My family loves these easy tuna or salmon cakes! I think this would be a great recipe to try for kids that might not be into seafood. They get a crispy outside from frying them in the coconut oil that gives them a great flavor and texture!
These are a great and easy go-to lunch if you don’t really have much in your fridge. I always keep extra cans of tuna and wild salmon in my pantry so I always have something on hand if things in my refrigerator are getting low.

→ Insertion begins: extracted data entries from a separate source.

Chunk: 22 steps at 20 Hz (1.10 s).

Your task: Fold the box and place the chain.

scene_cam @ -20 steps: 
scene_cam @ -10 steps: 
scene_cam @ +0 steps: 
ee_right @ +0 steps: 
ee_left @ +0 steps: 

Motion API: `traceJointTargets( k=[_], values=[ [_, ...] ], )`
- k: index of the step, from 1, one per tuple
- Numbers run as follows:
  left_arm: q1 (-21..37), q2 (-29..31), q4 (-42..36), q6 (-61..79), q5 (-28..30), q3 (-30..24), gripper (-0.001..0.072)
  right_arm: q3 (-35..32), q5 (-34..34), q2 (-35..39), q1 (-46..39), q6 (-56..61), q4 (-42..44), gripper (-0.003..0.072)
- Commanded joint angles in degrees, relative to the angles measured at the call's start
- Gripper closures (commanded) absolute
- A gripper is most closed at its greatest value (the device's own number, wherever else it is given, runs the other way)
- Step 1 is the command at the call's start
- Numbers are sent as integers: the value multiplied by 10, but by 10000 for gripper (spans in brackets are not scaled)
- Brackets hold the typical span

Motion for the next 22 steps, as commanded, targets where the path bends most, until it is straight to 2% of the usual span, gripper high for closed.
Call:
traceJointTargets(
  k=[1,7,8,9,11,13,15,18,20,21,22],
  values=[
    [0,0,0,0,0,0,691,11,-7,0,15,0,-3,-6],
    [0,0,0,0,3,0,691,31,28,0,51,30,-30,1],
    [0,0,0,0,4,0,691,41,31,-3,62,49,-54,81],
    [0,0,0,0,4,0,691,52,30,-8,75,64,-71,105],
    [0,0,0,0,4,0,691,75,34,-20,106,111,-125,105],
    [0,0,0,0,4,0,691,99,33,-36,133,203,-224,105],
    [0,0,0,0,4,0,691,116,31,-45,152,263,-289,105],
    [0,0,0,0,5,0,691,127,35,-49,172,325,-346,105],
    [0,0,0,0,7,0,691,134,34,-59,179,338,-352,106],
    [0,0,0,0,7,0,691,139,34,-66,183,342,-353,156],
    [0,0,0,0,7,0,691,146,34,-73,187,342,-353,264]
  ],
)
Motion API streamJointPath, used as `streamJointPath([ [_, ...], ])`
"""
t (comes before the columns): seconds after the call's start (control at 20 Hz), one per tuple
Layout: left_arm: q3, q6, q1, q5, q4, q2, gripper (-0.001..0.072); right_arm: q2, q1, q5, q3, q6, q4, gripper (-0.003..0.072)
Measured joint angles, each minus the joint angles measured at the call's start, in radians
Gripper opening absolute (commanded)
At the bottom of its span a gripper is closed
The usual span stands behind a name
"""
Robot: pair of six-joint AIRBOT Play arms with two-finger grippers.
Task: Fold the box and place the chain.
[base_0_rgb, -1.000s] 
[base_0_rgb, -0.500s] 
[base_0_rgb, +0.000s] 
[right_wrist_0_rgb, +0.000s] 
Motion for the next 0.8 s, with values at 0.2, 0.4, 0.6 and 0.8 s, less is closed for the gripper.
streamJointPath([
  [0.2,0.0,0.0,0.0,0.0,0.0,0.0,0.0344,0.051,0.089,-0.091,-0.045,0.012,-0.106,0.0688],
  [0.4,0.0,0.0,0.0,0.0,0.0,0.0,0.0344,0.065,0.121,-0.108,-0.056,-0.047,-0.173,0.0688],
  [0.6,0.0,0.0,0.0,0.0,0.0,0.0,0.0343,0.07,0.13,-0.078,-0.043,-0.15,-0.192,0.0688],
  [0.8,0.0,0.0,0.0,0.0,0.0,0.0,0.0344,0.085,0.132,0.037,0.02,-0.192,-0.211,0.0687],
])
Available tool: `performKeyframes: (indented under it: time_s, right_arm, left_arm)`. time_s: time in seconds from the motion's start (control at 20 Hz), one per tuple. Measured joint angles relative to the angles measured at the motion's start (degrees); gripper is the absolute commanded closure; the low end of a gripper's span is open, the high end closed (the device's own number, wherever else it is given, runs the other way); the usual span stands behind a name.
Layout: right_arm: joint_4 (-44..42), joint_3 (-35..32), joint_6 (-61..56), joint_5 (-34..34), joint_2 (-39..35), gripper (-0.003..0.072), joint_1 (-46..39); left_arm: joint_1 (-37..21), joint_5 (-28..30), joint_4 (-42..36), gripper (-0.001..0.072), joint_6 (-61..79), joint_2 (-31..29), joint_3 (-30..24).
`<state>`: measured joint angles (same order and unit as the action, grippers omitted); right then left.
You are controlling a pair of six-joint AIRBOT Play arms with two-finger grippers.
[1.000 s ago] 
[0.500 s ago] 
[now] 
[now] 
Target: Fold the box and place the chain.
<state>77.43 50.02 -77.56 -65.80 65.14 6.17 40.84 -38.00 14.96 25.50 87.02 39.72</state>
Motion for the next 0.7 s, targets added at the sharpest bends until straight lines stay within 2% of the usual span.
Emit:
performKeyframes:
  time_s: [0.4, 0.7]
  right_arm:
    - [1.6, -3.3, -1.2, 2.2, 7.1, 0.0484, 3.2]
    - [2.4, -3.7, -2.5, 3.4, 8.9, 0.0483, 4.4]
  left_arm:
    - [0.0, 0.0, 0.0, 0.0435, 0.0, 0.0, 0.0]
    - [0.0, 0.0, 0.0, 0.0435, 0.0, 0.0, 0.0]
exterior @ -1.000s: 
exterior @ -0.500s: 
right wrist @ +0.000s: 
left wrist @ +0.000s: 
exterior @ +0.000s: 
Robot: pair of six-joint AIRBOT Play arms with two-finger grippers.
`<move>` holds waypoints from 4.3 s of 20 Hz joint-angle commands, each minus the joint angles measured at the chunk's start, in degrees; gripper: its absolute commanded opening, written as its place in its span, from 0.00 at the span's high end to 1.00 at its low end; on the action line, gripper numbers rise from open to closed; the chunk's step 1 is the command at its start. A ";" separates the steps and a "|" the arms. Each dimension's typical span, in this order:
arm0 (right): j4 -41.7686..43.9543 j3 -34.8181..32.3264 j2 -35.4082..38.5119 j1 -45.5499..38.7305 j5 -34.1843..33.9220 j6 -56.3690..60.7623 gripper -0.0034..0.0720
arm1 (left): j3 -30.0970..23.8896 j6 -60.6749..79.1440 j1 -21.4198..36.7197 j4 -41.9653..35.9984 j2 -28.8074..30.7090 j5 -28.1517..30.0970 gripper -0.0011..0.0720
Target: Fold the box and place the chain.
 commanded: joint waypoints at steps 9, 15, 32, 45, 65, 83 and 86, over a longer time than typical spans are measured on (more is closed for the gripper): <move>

Using a cast iron pan works best for this as will help it not stick to the pan.
Prep time: 5 minutes
Cook time: 6 minutes
- 2 6 0z. cans of tuna or wild salmon
- 1 egg
- 3 tbsps. coconut oil
- Your choice of seasonings (I like to use garlic powder, turmeric, dried dill or parsley, and sometimes throw in some chipotle or paprika. Whatever you have on hand!)
- 1/2 tsp. salt
- Drain canned choice of fish and empty into medium size bowl.
- Add egg, and spices
- Form into patties, makes about 8 – 10.
- Heat pan on med-high to high heat. Melt coconut oil in the pan and make sure it gets very hot before adding the fishcakes (try no to let it smoke though).
- Carefully add cakes to the oil and let cook for 2-3 minutes, until browned and slightly crispy on bottom.
- Turn over and cook another 2-3 minutes
You can serve with a lemon and herbs on top if you would like, but we usually don’t get that fancy and just eat them right up with our hands!